*** Begin section ***

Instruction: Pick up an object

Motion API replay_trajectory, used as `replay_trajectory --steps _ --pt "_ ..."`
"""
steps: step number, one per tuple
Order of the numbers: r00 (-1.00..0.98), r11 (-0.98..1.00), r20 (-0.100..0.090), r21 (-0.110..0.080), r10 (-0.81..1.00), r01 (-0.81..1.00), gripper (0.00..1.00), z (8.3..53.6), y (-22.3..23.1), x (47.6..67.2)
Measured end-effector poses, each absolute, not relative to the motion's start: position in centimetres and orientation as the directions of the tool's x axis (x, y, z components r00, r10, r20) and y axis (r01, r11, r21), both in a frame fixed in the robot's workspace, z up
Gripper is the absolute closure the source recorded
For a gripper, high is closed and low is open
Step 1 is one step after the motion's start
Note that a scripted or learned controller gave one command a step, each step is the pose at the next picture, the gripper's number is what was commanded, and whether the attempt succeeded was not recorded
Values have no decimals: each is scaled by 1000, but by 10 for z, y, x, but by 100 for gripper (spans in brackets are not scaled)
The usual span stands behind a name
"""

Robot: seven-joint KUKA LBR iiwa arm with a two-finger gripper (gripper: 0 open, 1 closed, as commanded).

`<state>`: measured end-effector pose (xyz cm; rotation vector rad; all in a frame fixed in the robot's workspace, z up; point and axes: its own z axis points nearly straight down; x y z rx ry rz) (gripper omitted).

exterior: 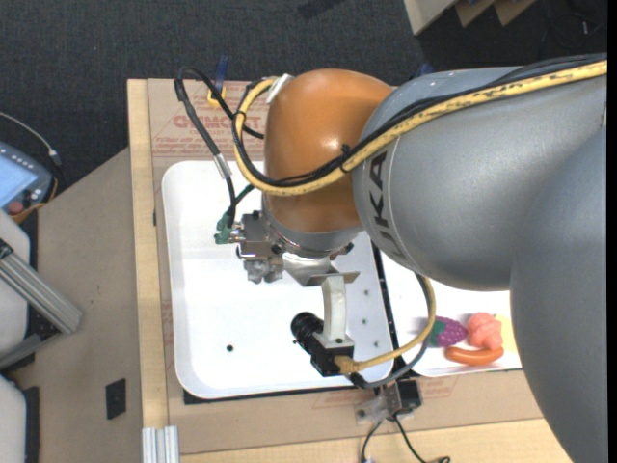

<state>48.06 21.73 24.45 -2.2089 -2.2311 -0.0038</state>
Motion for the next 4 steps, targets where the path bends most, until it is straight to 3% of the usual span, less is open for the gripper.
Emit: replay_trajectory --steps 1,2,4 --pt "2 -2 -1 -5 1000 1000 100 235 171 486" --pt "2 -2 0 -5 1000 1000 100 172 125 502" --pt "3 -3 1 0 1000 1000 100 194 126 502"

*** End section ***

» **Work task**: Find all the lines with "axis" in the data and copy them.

» **Response**:
Measured end-effector poses, each absolute, not relative to the motion's start: position in centimetres and orientation as the directions of the tool's x axis (x, y, z components r00, r10, r20) and y axis (r01, r11, r21), both in a frame fixed in the robot's workspace, z up
`<state>`: measured end-effector pose (xyz cm; rotation vector rad; all in a frame fixed in the robot's workspace, z up; point and axes: its own z axis points nearly straight down; x y z rx ry rz) (gripper omitted).

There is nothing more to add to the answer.